Un long rire aigu accompagnait ses paroles; après quoi, elle
disparaissait dans sa grotte où, avec une joie toujours renouvelée,
elle comptait, disait-on, ses trésors.
Le temps passait; la pauvre maman de Jérémie s'affaiblissait
et le malheureux garçon voyait arriver le jour où il
serait tout à fait orphelin.
Un matin que la malade était au plus mal, dévorée
de fièvre et déjà pâle comme une morte,
Jérémie décida de tenter encore une démarche
auprès de la fée. Il se munit d'un bâton, rassembla
les quelques sous qu'il put trouver dans le tiroir de la commode et
se mit en marche vers la forêt. La grotte était fermée.
Il frappa; personne ne répondit. C'était un dimanche
et le garçon se souvint que, ce jour-là, la fée
s'absentait; on disait, au village, qu'elle allait danser sur la montagne
avec d'autres fées qui venaient à sa rencontre. Elle
ne rentrerait qu'à la tombée de la nuit.
- J'attendrai, pensa Jérémie.
Il s'assit devant la porte et, de la pointe de son bâton, se
mit à gratter la terre, sans penser à rien. Quelle ne
fut pas sa surprise de découvrir, tout à coup, une clef,
à fleur de sol ! Il se pencha, examina l'objet, le glissa dans
la serrure. Au même instant, la porte s'ouvrit, silencieuse,
et Jérémie se trouva dans la grotte sans l'avoir voulu...
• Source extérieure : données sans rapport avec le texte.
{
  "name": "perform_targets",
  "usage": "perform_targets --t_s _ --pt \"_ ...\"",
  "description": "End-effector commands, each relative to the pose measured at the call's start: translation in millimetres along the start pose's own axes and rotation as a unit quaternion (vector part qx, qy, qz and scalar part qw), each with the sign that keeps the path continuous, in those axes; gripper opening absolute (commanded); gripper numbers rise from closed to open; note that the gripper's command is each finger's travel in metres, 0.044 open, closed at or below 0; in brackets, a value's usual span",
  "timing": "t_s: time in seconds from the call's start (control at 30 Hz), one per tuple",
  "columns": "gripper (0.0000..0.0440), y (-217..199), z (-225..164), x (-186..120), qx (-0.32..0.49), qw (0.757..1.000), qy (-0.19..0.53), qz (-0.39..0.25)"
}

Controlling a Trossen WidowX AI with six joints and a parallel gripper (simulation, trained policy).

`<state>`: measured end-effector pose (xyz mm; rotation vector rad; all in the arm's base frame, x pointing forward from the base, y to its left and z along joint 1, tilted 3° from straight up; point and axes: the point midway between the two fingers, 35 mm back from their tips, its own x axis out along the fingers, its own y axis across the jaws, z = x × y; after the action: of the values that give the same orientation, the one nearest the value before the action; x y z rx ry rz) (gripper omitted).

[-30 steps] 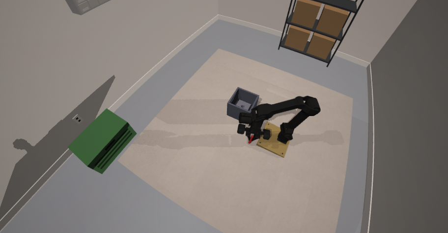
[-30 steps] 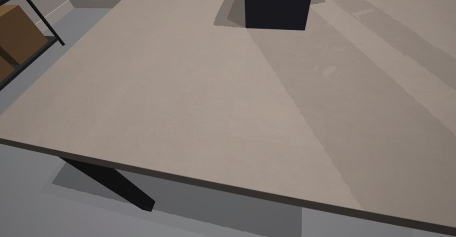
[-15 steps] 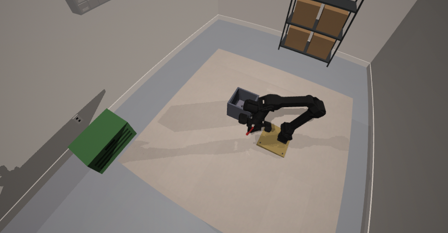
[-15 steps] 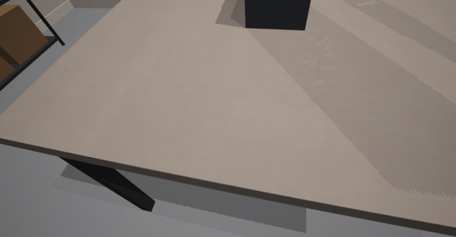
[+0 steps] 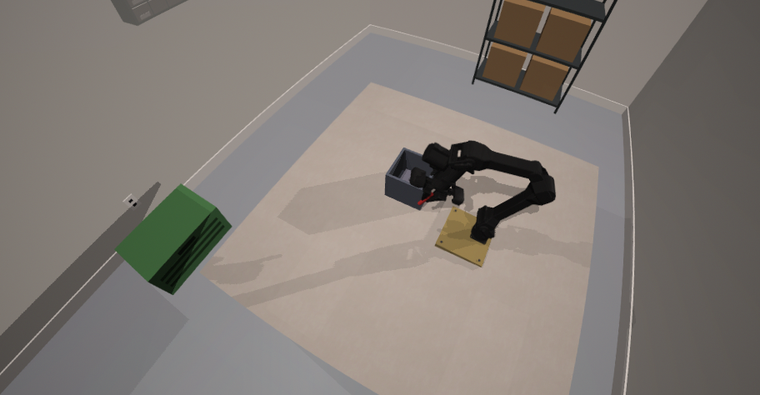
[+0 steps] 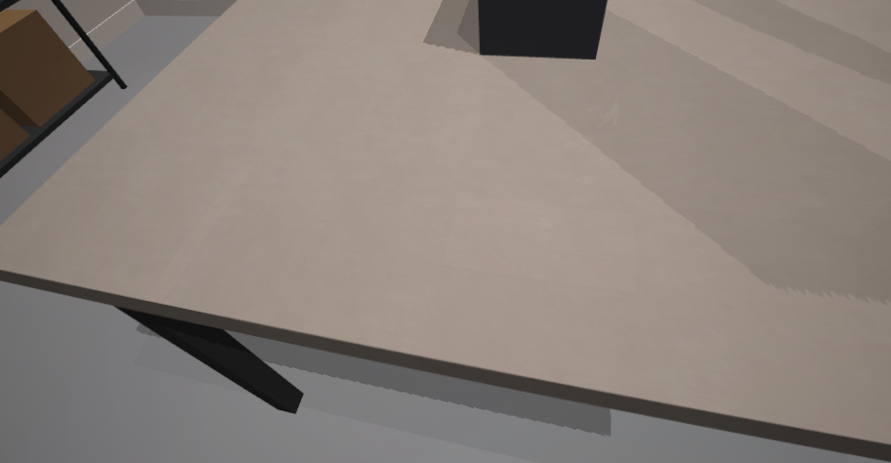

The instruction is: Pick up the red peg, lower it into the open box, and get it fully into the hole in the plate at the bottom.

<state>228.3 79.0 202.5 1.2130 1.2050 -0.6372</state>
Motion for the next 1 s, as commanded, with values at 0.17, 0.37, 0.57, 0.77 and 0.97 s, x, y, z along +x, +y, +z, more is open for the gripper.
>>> perform_targets --t_s 0.17,0.37,0.57,0.77,0.97 --pt "0.0 2 35 -13 0.011 0.999 -0.046 -0.005" --pt "0.0 1 56 -13 0.024 0.998 -0.061 -0.02" --pt "0.0 2 75 -11 0.035 0.996 -0.069 -0.033" --pt "0.0 4 93 -8 0.045 0.995 -0.071 -0.044" --pt "0.0 5 110 -3 0.052 0.995 -0.07 -0.053"
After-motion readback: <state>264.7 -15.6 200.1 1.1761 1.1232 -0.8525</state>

Pendant quelques secondes, il demeura confus de son audace. Puis,
la pensée de sa mère lui rendit son courage. . Si je
découvrais l'onguent vert », pensa-t-il... Il n'eut pas
à chercher longtemps. Un pot de grès, pansu et rouge,
occupait l'angle de la pièce. Jérémie y plongea
son index, le retira, le regarda: Il était vert, d'un joli
vert d'herbe nouvelle, quand les premières tiges poussent,
le long des murailles. Alors, il ne perdit plus une seconde, sortit,
referma la porte derrière lui, glissa la clef où il
l'avait trouvée, courut. Son cœur battait très
fort; il l'entendait frapper à grands coups contre ses côtes.
Pourvu que la fée ne sache pas, oh! pourvu qu'elle ne sache
pas!
- Où avez-vous mal? demanda-t-il, en entrant d'un bond dans
la chambre où sa maman agonisait.
- Là, tu vois, là...
Elle montrait faiblement sa poitrine.
Il toucha la poitrine maternelle de son doigt toujours enduit de la
graisse verte. Miracle! La maman de Jérémie s'assit
sur son lit; son visage, déjà, retrouvait des couleurs;
ses yeux s'animaient. Jérémie la regardait revivre avec
une indicible joie.
- Tu as trouvé de l'onguent vert, tu as trouvé
de l'onguent vert... Que le bon Dieu te bénisse!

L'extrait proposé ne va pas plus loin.